Phew,” we all thought, watching from the kitchen. But it wasn’t ‘phew’. It had cracked the branch without us realising and it hung lower after that, high enough, for the winter, but when the spring came and it was covered in leaves and seeds we could hear it getting lorry dinked more often.

So McOther and I discussed it on the way to my parents this weekend. We’d get it pollarded, we decided. When we got home, the offending branch had a big crack in it and new wood showing. It was hanging even lower, precariously over a small red citroen.

It’ll fall and crush that,” I said. “We ought to find out who it belongs to and get them to move it.”

It’ll be fine, said McOther. That branch isn’t coming down any time soon.”

Hmm…” I said. McOther is a qualified engineer, which makes him think he can comment with knowledge and certainty about pretty much anything. I’m not an engineer, but I am a bumpkin, so I know what a bit of tree that’s about to fall off looks like.

We found a pair of police bollards we borrowed for moving in in — which I was supposed to have taken back to the police station; 4 years ago — and put them hopefully under the branch, or at least in the bits under the branch which weren’t occupied by red citroen and went back indoors.

This morning as I was leaving with McMini a large lorry went past and with a horrible rending and cracking of wood, it removed the branch.

Fucking hell! Shit! The red citroen!” I shouted, throwing a stressed, “You didn’t hear any of that!” back at McMini as I bounded over to the fence.

Amazingly, the red citroen was unscathed. The lorry had taken the branch with it a little way and deposited it about an inch in front of the bumper.

Praise the Lord the citroen is unharmed,” I said.

The lorry driver stopped and got out. There wasn’t much either of us could do, except be very, very glad about the citroen’s narrow escape — he’d clonked the branch on the way up too which would definitely have been automotive curtains. I asked him if he thought he could get the branch to the side of the road. I think he was delivering malt to the micro brewery round the corner because he did, without any trouble, and I had to saw it into four pieces. After that there wasn’t much more we could do, we bade each other a cheery goodbye and on he went.
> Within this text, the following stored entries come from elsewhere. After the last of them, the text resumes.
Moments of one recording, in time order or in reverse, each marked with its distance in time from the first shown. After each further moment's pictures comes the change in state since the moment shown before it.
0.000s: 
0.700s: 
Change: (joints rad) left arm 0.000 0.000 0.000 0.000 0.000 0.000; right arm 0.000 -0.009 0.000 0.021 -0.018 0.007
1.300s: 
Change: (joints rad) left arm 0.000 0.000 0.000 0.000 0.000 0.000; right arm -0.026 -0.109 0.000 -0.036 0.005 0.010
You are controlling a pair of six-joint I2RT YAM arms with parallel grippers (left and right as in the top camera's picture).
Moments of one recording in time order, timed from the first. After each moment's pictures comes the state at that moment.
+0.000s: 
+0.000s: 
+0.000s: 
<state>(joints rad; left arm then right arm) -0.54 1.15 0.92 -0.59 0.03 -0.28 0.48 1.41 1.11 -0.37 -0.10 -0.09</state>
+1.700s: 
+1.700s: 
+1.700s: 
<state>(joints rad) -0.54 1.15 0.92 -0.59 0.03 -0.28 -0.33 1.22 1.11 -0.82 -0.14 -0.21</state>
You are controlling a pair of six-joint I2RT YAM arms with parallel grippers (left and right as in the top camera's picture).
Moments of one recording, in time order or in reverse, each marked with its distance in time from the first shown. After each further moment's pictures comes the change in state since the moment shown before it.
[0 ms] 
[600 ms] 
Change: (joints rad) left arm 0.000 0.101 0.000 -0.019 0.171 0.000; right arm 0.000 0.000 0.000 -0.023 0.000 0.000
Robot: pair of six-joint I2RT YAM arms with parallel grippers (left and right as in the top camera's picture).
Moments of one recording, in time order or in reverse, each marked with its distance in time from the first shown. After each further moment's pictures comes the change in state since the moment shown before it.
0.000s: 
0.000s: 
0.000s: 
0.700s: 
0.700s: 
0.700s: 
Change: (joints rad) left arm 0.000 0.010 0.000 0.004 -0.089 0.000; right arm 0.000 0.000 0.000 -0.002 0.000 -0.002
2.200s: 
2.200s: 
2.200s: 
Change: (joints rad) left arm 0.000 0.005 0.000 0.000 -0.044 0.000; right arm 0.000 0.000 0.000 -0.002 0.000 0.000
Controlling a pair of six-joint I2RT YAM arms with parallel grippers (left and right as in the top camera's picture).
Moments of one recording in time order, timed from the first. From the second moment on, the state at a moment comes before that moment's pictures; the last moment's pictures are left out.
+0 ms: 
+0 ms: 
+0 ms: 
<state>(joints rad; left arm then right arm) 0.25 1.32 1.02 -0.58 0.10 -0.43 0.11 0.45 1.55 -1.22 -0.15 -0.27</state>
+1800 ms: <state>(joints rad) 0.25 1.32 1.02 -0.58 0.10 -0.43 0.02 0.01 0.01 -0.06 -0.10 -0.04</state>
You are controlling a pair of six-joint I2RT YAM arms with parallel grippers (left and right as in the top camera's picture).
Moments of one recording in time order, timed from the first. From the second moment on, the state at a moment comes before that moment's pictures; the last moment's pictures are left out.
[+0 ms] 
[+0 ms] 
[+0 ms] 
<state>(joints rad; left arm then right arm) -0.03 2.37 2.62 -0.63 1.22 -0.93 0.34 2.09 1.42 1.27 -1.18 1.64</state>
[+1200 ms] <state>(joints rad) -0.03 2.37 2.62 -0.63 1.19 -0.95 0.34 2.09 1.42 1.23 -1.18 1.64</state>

Cursing my luck at yet another thing thrown in my path to the computer and my writing, I returned from the school run put on my baseball cap and checked shirt got the saw, secateurs, big cutters, huge suede bus-driver’s luggage removing guantlets stolen from National Express (which I still use for gardening after all these years) etc out and removed the branch from the road. It was a big fuck off branch and I was proud to have it sawed, broken and chopped into manageable pieces in two hours. I divvied it up into logs, kindling and brown bin fodder and put it away.

What does this have to do with luck?

Well, sure, it was unlucky that the branch fell down but it was very lucky that it didn’t hurt anyone or break someone’s car. I fear it may well have damaged the lorry. I didn’t look and luckily, neither did the guy driving.

On one level, I was unlucky having to remove it today, when I’d wanted to write. On the other, there are certain, hormonally charged days in each month when writing is impossible. Yes, hormones screw us ladies up THAT badly. And there’s nothing like a bit of exercise to help with stomach cramps. So while it could have been bad news, I ended up feeling better sooner than I normally would and seeing as I’d only have been staring at my screen/book/notes/whatever getting steadily more and more pissed off, it was probably a stroke of good luck that I had to get my inner Lumberjack out, when I had the painters in.

On terminally unproductive days it’s hard to walk away from the er hem, terminal. Even if you know it’s the right thing to do. Today, fate made the decision for me.

As I chopped and sawed and pootled around I found myself whistling merrily. It was only after a while that I realised what the tune I was whistling was. And now I am clearly doomed to have it going through my head all day. But it’s not so bad. After all, it’s a cheery tune.